**MATERIAL FOR THIS EXERCISE**
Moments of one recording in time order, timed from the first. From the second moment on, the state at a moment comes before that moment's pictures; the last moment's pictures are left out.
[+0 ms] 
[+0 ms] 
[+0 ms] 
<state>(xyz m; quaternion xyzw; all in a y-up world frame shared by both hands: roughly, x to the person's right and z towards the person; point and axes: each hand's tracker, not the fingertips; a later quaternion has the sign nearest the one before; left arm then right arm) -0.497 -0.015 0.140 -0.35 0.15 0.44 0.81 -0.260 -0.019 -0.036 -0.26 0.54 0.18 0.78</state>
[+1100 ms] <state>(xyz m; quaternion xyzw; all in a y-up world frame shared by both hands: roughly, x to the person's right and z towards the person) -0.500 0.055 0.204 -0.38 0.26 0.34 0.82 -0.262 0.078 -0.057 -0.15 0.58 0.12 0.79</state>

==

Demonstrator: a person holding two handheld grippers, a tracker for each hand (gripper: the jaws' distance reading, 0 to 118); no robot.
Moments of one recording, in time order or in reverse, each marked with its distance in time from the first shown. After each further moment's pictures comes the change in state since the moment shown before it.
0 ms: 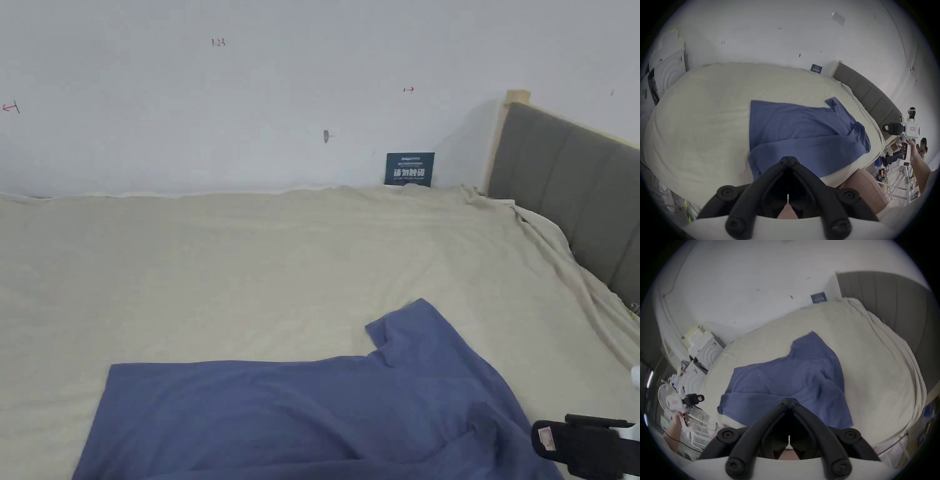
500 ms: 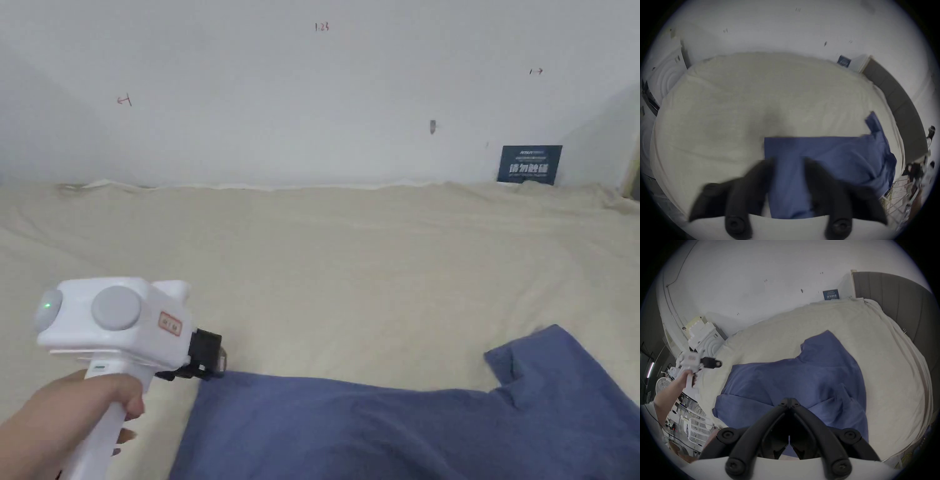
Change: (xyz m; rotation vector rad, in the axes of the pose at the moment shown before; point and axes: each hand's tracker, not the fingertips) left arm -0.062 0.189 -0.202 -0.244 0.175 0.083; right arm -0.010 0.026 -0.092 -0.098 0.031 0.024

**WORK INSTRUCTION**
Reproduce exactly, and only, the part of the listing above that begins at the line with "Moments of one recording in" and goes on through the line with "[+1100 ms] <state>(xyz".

**REPLY**
Moments of one recording in time order, timed from the first. From the second moment on, the state at a moment comes before that moment's pictures; the last moment's pictures are left out.
[+0 ms] 
[+0 ms] 
[+0 ms] 
<state>(xyz m; quaternion xyzw; all in a y-up world frame shared by both hands: roughly, x to the person's right and z towards the person; point and axes: each hand's tracker, not the fingertips; a later quaternion has the sign nearest the one before; left arm then right arm) -0.497 -0.015 0.140 -0.35 0.15 0.44 0.81 -0.260 -0.019 -0.036 -0.26 0.54 0.18 0.78</state>
[+1100 ms] <state>(xyz m; quaternion xyzw; all in a y-up world frame shared by both hands: roughly, x to the person's right and z towards the person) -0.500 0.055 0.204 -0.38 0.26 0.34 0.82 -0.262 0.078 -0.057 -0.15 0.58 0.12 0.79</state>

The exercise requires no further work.